I am interested in taking my soap making to the next level (on a small scale) and selling at my local farmers market. I am hoping some of you more experienced folks might be able to enlighten me on the legalities/insurance needs.

Thank you in advance!


----------



## Mistyf (Apr 4, 2008)

You should definately have insurance. You can get it through the soap makers guild, the handmade beauty network, or through homeowners. You can call your local government office for license info. In my state, Maryland, I had to register my business, and get a state tax ID to collect sales tax.


----------



## hiddensprings (Aug 6, 2009)

Mistyf said:


> You should definately have insurance. You can get it through the soap makers guild, the handmade beauty network, or through homeowners. You can call your local government office for license info. In my state, Maryland, I had to register my business, and get a state tax ID to collect sales tax.

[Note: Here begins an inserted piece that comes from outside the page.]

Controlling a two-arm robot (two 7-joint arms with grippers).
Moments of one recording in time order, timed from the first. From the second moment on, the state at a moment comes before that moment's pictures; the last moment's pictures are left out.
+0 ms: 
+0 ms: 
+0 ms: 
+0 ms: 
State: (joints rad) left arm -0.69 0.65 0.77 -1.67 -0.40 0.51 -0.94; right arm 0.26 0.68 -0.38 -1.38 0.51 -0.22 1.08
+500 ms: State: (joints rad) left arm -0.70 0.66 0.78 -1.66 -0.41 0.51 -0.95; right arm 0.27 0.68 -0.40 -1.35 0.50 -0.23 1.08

Absolutely! I have a farm policy with a rider on it for my soap business. Plus all of the licenses and sale tax stuff required in my state. Not the most fun part of the business, but it is better to have everything legal so you can spend more time making soap! :rock:


----------



## MullersLaneFarm (Jul 23, 2004)

For income tax filing purposes. Don't forget to keep track of your inventory. 

You'll want to be able to track the prices you paid for your supplies (keep your receipts!) The cost of your soap batches (include your wage into this). And your profits from what you sold.


----------



## krische1012 (May 3, 2009)

Thank you! I will check with my homeowners first to see what they offer!


----------



## krische1012 (May 3, 2009)

Can someone please point me to information regarding the legalities of selling soap? Thanks!


----------



## Tinker (Apr 5, 2004)

Not sure what you mean by the "legalities"

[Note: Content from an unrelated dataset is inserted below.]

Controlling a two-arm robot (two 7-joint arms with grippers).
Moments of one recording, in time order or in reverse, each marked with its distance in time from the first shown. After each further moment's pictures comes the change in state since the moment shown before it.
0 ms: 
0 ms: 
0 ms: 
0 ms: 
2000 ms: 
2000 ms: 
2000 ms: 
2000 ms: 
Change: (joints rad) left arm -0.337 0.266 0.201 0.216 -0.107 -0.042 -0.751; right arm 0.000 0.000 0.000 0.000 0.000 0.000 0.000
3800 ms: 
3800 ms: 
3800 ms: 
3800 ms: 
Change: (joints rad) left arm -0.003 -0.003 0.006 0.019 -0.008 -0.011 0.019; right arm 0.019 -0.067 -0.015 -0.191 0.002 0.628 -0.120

Here is a link to some info on labeling:

http://candleandsoap.about.com/od/soapglossary/a/soaplabeling.htm

There seems to be a lot of controversy over how people interpret the government info (yea, it's about as clear as mud) It is best to go to the FDA website yourself and read the requirements. The link is at the bottom of the article.

As for other legalities, they can very from area to area. Some areas require a business license, or a permit to sell. Check with the county, or the administrators of the event you want to sell at.


----------